• **REQUIREMENT**
How many lines in the entries below include the string "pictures"? Answer with the number only.

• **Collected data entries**
--- START ---

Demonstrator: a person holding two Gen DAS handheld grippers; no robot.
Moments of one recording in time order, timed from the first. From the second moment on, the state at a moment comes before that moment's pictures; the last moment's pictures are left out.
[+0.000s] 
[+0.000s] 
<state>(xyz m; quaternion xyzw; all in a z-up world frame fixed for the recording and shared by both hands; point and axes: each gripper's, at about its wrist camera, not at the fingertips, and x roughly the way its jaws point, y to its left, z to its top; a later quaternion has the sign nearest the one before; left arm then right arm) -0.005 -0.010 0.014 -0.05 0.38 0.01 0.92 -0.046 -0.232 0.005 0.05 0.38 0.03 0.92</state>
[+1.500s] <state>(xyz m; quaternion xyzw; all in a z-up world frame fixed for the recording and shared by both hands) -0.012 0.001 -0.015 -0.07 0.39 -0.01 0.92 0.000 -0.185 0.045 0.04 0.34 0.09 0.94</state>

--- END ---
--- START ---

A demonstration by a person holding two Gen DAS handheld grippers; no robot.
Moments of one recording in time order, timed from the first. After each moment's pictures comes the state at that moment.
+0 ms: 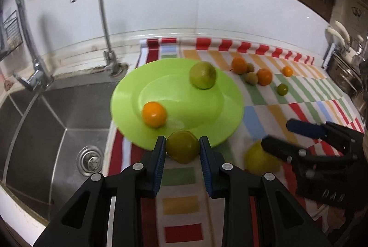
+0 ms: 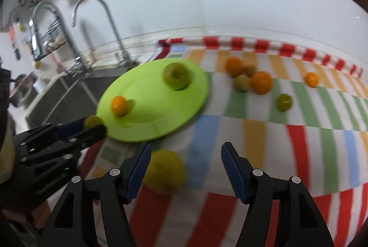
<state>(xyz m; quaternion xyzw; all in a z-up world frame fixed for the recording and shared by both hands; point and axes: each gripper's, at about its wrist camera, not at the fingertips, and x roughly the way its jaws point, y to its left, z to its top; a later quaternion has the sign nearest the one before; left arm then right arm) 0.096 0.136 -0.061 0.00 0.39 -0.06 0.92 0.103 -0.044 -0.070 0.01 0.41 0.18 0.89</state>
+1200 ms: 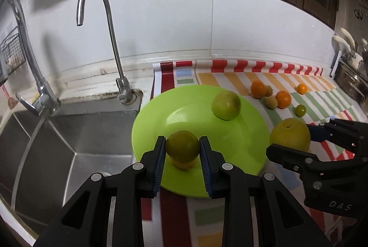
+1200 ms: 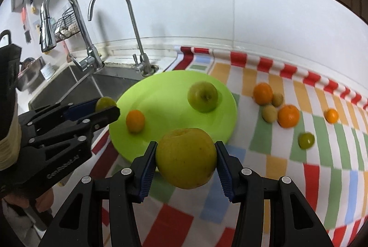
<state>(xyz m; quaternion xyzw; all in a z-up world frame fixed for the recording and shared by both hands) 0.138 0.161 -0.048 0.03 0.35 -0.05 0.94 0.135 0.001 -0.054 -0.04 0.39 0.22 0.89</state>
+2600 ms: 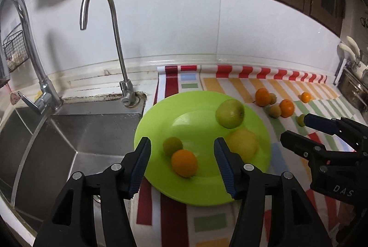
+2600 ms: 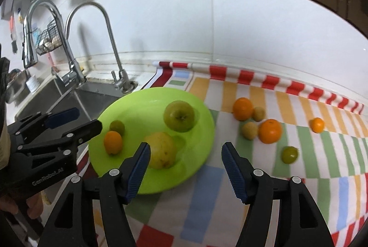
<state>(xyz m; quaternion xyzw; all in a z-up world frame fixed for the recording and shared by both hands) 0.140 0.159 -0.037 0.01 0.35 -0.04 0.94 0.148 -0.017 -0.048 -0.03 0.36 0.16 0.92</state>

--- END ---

• **EXERCISE RESPONSE**
2